By Kathryn Kopchik
LEWISBURG, Pa. — Bruce Smith, a 1968 Bucknell graduate, has been named a finalist for a National Book Award for his most recent collection of poems, Devotions (University of Chicago Press, 2011).
Stephen Burt of The New York Times Book Review has said, "Bruce Smith's new poems move fast and travel far ... Most books of new poems are either too long or leave readers wanting more. Devotions does neither; it is ample as well as ambitious, agile and unpredictable as well as viscerally affecting. For all that its born-to-run characters yearn for escape, it's a book to stay inside; it's exhausting to read, and yet it's a book to get lost in, one you won't exhaust any time soon."
Smith is the author of five previous volumes of poetry, including The Other Lover (2000), which was a finalist for both the National Book Award and the Pulitzer Prize.
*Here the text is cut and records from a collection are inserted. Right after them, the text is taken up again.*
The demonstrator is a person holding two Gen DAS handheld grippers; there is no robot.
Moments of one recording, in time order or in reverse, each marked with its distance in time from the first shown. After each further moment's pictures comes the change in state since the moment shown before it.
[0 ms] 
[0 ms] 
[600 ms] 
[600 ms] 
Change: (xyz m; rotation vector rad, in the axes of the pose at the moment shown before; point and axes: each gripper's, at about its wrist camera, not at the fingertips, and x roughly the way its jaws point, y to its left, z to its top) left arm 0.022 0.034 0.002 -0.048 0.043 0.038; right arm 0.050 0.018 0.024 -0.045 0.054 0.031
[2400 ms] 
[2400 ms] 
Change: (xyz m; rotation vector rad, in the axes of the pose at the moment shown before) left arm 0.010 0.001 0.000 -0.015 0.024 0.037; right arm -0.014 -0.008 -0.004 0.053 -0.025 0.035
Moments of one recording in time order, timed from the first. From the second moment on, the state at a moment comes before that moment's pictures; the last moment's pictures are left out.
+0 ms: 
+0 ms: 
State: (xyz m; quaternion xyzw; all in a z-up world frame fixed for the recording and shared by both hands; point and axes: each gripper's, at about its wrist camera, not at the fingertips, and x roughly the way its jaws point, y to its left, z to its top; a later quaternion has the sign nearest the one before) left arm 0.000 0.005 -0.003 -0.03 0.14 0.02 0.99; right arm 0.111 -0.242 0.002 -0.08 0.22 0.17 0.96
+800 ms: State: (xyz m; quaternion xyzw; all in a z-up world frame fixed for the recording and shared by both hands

A Discovery/The Nation Award winner, he has received a Guggenheim Fellowship as well as grants from the National Endowment for the Arts and the Massachusetts Foundation for the Arts. In 2010 he received an award in Literature from the American Academy of Arts and Letters.
His work has appeared in The Best American Poetry, 2003 and 2004, The New Yorker, The Nation, The New Republic, The Paris Review, The Partisan Review, Kenyon Review, Poetry, The American Poetry Review and the 2009 Pushcart Prize anthology, and were included in the Best of the Small Presses anthology for 2007, 2008, 2009, 2010. Essays and reviews of his have appeared in Harvard Review, Boston Review and Newsday.
Smith has been a co-editor of the Graham House Review and a contributing editor of Born Magazine. A professor of English at Syracuse University since 2002, he has taught at Tufts, Boston and Harvard universities, at Portland State and Lewis & Clark College, and at the University of Alabama.
Established in 1950, the National Book Award is an American literary prize given to writers by writers and administered by the National Book Foundation, a nonprofit organization. Winners will be announced in November.